Dataset records
-.-.-
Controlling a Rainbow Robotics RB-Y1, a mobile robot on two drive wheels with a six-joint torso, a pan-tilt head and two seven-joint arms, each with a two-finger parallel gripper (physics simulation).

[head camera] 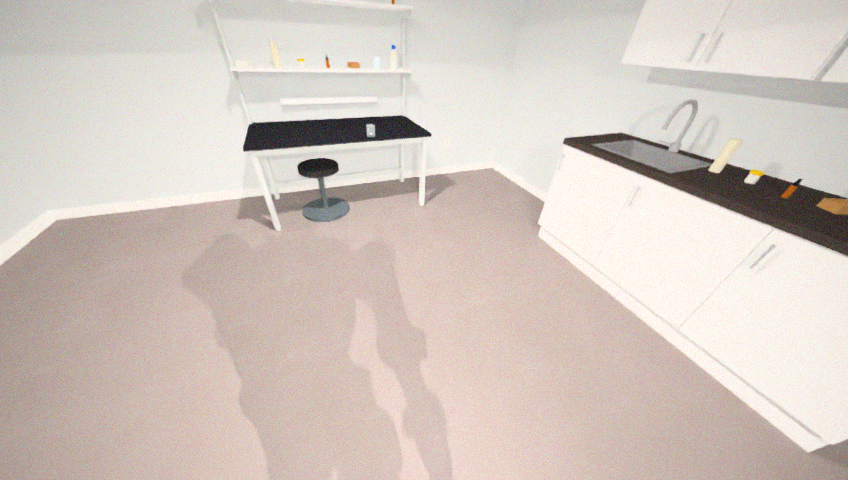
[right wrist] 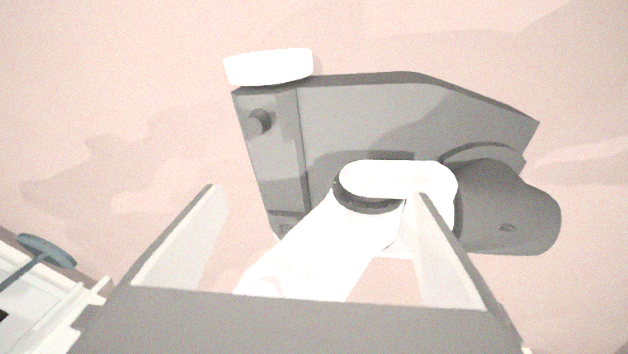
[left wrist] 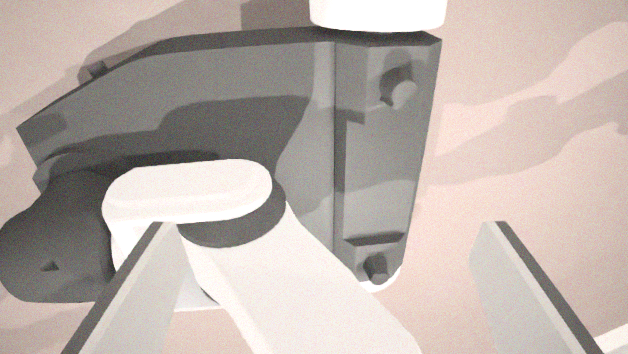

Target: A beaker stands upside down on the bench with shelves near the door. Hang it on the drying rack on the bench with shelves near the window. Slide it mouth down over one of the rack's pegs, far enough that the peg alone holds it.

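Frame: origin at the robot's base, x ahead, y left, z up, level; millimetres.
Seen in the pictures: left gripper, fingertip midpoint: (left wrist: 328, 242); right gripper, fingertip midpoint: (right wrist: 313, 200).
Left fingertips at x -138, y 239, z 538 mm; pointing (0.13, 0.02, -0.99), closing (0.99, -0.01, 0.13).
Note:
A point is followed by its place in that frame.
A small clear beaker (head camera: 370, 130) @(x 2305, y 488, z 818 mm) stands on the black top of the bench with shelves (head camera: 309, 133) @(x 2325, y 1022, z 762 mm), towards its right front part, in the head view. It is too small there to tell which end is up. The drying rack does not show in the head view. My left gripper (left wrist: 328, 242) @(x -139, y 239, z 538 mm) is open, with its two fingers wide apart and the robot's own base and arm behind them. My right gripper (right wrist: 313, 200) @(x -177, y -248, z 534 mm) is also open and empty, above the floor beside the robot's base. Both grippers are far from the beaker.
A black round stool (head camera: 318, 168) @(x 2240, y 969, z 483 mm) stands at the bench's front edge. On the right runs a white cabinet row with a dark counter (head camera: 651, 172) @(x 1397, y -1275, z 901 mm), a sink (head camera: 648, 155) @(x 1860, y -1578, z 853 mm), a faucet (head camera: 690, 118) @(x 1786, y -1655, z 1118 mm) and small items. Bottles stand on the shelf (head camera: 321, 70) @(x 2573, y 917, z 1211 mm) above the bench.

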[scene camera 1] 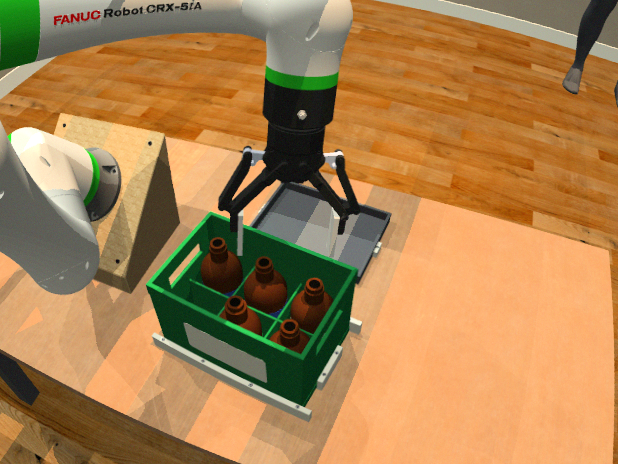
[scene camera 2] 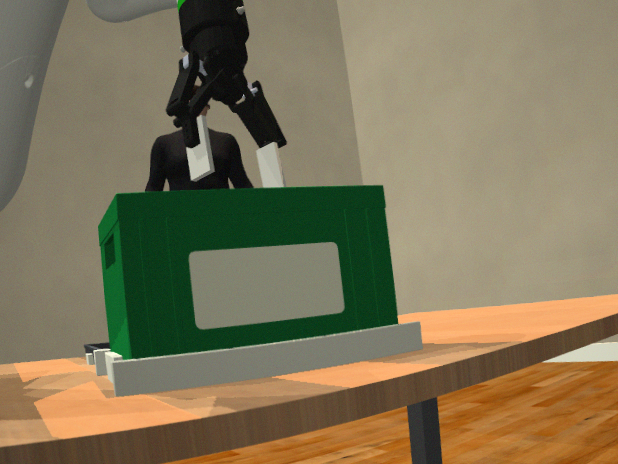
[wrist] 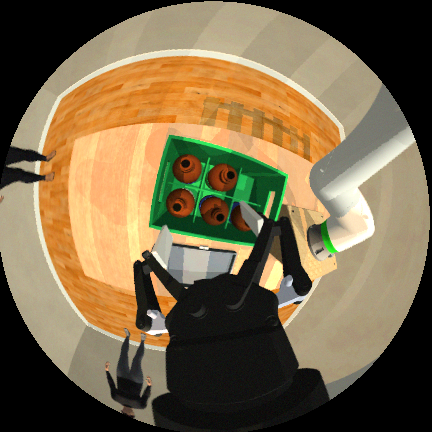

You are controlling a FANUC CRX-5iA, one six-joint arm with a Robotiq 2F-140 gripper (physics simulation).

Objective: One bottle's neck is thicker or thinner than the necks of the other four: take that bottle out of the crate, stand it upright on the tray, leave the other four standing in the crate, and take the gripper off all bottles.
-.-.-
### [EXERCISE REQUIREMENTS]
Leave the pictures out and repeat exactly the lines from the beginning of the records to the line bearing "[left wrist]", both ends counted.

### [TASK OUTPUT]
Controlling a Rainbow Robotics RB-Y1, a mobile robot on two drive wheels with a six-joint torso, a pan-tilt head and two seven-joint arms, each with a two-finger parallel gripper (physics simulation).

[head camera] 
[right wrist] 
[left wrist] 

This exercise has been completed.